Fail closure. The PIR must keep the action open or mark it partial until MFA configuration evidence and a successful login test prove the original access path is blocked.

## Case 2: Detection rule added but never tested

**Input**

```yaml
incident: data exfiltration over unusual user agent
root_cause: no alert for high-volume download with rare user agent
remediation:
id: REM-002
ticket: DET-778
status: closed
action: add SIEM detection
verification:
rule_id: captured
test_event: missing
alert_routing: missing
on_call_owner: missing
runbook_link: missing
```

**Expected result**

Fail detection validation. A rule definition alone does not prove that a representative event creates the expected alert, severity, owner assignment, and routing.

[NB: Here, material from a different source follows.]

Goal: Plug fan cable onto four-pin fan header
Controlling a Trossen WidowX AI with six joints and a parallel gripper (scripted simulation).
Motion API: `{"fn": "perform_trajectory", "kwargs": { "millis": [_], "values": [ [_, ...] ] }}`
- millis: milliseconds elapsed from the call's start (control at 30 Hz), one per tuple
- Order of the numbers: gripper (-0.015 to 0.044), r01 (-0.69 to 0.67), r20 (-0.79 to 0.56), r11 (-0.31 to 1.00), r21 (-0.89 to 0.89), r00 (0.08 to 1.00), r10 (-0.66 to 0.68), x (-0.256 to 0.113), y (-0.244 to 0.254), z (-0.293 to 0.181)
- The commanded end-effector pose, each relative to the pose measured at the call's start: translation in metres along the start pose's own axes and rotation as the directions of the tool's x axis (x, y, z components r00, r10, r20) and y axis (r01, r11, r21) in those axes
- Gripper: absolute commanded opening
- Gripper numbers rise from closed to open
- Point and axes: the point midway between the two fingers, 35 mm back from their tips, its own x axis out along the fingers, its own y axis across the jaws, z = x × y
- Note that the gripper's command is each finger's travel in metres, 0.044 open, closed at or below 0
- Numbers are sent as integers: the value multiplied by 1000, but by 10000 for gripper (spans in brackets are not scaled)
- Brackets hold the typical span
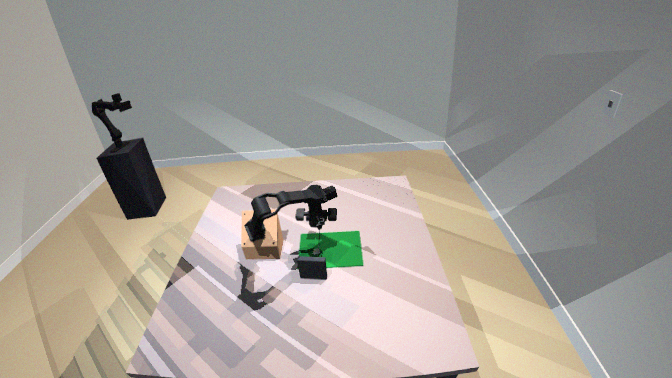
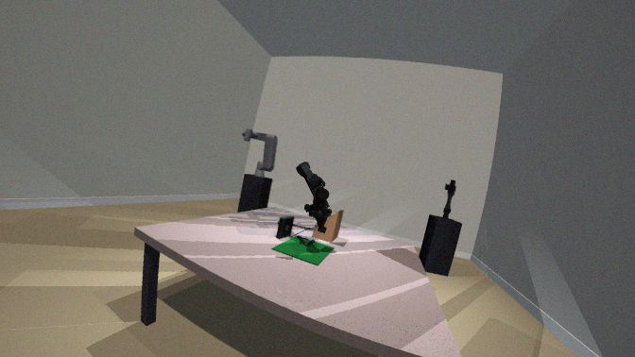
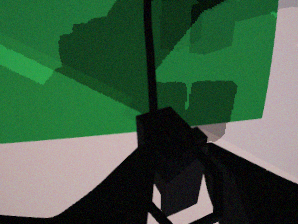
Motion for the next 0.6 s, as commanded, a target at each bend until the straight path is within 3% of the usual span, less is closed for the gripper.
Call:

## Case 3: Backup remediation without restore validation

**Input**

```yaml
incident: destructive malware wiped file server
root_cause: backups were online and deleted by attacker
remediation:
id: REM-003
ticket: DR-220
status: closed
action: create immutable backups
verification:
backup_job: captured
immutability_policy: captured
restore_test: missing
recovery_time_result: missing
residual_risk: undocumented
```

**Expected result**

Mark closure as partial. The implementation evidence is useful, but corrective control verification requires a restore test and documented recovery result.

## Case 4: Complete closure evidence with recurrence watch

**Input**

```yaml
incident: repeated suspicious admin logins from unmanaged device
root_cause: conditional access policy excluded admin role
remediation:
id: REM-004
ticket: IAM-402
status: ready_for_closure
action: enforce conditional access for admin role
verification:
acceptance_criteria: admin login from unmanaged device must fail
config_export: captured
retest_result: pass
verifier: security-engineering
detection_test: alert routes to soc-primary queue
closure_approver: ciso-delegate
recurrence_monitoring:
watch_period: 60 days
query: failed and blocked admin logins from unmanaged devices
owner: soc-detection
success_criteria: blocked attempts alert and no successful bypasses
escalation: reopen REM-004 if bypass succeeds or alert fails
```

**Expected result**

Pass closure. The action has clear acceptance criteria, implementation evidence, independent validation, detection validation, approval, and recurrence monitoring.